A landfill operator manager and three university students from the University of Venda, South Africa were trained and recruited for data collection. A five-page questionnaire was pretested with 10 participants to identify errors and limitations of the survey tool. Furthermore, after adjustments of the questionnaire, the questionnaires were administered to a total of 100 participants (50 participants—people living closer to landfill; while 50 participants—people living far away from the landfill). At the start of the administration of questionnaires, the majority of the residents were willing to corporate and participate in the study. Additional information, suggestions and recommendations were also given to the researchers by the participants based on the environmental challenges faced by the community. During the fieldwork, four households expressed scepticism and refused to participate in the study. Two other households expressed less concern because they felt the study was not beneficial to them as they were not house owners and not fully responsible for the environmental issues in the community.

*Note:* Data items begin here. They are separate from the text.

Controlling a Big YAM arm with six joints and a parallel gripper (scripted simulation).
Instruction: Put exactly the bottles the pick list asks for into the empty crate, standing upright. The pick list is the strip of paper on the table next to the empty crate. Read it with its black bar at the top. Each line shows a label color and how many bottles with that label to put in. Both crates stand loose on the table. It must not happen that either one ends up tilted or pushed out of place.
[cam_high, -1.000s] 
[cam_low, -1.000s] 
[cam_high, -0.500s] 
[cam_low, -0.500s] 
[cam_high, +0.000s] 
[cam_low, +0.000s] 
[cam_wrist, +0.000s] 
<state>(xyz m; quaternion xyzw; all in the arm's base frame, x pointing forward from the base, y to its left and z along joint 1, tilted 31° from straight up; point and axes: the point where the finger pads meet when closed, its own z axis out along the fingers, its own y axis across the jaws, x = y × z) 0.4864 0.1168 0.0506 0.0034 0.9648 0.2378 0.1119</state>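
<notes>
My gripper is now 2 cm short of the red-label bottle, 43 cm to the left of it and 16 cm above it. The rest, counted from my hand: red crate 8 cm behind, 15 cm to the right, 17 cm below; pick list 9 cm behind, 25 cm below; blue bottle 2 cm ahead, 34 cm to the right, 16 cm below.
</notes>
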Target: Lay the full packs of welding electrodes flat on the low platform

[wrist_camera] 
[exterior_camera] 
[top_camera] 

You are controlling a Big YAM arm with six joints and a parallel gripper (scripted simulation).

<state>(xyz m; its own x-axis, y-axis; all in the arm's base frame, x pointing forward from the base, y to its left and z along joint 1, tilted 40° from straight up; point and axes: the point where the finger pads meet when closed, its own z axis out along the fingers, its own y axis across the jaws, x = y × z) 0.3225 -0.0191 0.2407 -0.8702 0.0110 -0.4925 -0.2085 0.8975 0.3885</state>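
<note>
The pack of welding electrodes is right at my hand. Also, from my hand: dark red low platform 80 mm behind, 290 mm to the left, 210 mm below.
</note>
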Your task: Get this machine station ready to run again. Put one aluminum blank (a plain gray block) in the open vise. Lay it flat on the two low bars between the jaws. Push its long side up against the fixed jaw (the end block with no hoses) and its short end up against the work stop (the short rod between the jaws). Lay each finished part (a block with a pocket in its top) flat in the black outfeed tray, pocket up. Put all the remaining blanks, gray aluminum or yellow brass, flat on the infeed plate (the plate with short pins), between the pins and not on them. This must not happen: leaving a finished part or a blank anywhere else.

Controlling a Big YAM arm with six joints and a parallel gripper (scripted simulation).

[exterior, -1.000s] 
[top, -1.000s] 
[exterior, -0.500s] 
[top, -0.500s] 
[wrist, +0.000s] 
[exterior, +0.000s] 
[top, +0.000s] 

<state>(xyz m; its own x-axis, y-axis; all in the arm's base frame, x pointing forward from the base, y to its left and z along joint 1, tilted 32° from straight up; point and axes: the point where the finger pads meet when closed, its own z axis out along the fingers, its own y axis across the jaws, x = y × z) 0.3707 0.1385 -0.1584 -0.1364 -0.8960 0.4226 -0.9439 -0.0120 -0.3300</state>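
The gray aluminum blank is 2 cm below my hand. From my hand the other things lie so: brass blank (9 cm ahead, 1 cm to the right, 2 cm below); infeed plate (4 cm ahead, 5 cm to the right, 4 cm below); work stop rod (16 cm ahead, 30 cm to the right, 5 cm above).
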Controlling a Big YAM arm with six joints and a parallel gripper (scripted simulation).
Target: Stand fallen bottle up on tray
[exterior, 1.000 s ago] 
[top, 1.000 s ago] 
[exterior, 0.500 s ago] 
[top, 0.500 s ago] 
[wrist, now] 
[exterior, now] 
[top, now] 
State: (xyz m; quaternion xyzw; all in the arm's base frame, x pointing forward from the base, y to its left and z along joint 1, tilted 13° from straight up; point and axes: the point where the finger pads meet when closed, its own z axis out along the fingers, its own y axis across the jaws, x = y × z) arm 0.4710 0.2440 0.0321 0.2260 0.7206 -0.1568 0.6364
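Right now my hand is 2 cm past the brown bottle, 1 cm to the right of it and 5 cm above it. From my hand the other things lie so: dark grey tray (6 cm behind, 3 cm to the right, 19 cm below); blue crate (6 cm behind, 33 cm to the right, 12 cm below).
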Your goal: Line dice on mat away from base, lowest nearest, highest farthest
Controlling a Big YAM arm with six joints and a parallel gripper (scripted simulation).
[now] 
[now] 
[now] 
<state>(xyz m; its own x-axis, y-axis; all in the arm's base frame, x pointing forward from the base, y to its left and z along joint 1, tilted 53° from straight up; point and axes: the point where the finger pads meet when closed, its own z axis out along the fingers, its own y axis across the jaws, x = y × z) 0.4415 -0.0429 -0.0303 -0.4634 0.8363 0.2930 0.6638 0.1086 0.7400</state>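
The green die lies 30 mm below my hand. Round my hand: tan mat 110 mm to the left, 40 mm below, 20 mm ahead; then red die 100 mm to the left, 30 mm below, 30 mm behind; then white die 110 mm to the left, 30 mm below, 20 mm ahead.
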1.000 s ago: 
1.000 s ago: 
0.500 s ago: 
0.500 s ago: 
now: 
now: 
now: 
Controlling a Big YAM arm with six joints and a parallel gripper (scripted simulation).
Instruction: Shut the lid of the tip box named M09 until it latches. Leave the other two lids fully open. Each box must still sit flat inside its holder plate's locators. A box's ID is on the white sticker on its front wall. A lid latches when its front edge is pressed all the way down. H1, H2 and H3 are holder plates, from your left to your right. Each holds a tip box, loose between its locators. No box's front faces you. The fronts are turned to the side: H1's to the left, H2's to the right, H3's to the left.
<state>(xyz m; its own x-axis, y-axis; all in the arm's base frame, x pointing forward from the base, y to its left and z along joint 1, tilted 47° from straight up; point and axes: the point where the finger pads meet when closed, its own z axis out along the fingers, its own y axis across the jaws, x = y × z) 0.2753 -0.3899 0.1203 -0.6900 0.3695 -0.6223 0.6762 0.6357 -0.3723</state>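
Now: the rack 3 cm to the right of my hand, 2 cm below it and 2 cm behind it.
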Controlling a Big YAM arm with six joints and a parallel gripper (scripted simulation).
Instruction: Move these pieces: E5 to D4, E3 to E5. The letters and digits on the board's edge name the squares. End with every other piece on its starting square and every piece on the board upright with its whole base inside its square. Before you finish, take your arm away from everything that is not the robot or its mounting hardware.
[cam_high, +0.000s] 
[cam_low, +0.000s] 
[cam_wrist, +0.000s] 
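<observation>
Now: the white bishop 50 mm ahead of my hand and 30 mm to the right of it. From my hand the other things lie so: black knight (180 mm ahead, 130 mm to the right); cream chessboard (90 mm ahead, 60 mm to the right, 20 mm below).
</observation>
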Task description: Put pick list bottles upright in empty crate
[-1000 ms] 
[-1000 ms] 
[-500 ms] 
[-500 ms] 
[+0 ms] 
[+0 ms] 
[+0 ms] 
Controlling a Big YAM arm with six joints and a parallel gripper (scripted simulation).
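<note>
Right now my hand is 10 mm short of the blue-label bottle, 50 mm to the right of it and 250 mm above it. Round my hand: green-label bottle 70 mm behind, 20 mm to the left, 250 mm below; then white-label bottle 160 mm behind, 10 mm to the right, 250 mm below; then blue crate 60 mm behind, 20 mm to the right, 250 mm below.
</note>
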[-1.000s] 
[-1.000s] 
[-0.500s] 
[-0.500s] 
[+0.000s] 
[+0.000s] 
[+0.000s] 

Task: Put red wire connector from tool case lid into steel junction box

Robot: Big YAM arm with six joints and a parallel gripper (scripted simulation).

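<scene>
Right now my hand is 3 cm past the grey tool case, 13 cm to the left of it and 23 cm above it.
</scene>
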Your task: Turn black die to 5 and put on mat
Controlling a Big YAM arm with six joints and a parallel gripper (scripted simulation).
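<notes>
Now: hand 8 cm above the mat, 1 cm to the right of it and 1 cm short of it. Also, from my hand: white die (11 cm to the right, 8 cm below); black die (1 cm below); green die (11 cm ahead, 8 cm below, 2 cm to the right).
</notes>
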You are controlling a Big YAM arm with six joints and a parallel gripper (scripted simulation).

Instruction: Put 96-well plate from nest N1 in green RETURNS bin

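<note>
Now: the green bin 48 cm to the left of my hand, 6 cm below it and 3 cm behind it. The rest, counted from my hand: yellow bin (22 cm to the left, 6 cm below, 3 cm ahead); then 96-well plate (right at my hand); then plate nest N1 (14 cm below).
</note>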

Topical issues on the perception of neighbourhood problems, the significance of environmental problems, most frequently experienced sickness and life in general in the community were identified. The questions asked concerning environmental problems were coded as (1) serious, (2) a fairly serious problem and (3) not a serious problem. The participants were provided with seven environmental issues facing the community which included disposal of solid waste, garbage, and litter in the street, unwelcome location of the landfill, air pollution, bad odour, water pollution, noise pollution and dust. An independent sample
t-test analysis was conducted to identify the difference in mean, and the significance of results obtained from both communities (
Appendix A).
In addition, the participants were presented with possible illnesses associated with complaints of people living closer to the landfill site. The participants were asked to indicate whether they or any member of their family experienced each of the identified illnesses frequently (1), fairly frequently (2) or not frequently (3). The data acquired from the field study were analysed with the aid of Statistical Package for the Social Sciences version 25 developed by International Business Machines Corporation, Armonk City, NY, USA.
Figure 1 shows the location of the study area.
4. Conclusions
The study on health and environmental impacts of landfill sites on humans has generated mixed reactions among scholars, therefore, constitutes a complex study. This study evaluated the health and environmental effects of Thohoyandou landfill on the residents living closer to the landfill, which integrates different factors like waste disposal, air and dust pollution, location of the landfill, water and noise pollution, fear of future health, property value, mosquitoes and rodent’s pollution, life in general in the community, etc.
This study concludes that the residents living closer to the landfill sites are at higher health and environmental risks when compared to those living far away from the landfill sites. However, the landfill associated problems have helped the community living closer to the landfill to be more conscious and educated on environmental pollution. The health risk associated with landfill pollutants in this study shows that proper landfill management is very essential. Landfills should be located far away from residential houses and institutions to avoid certain health and environmental related risks.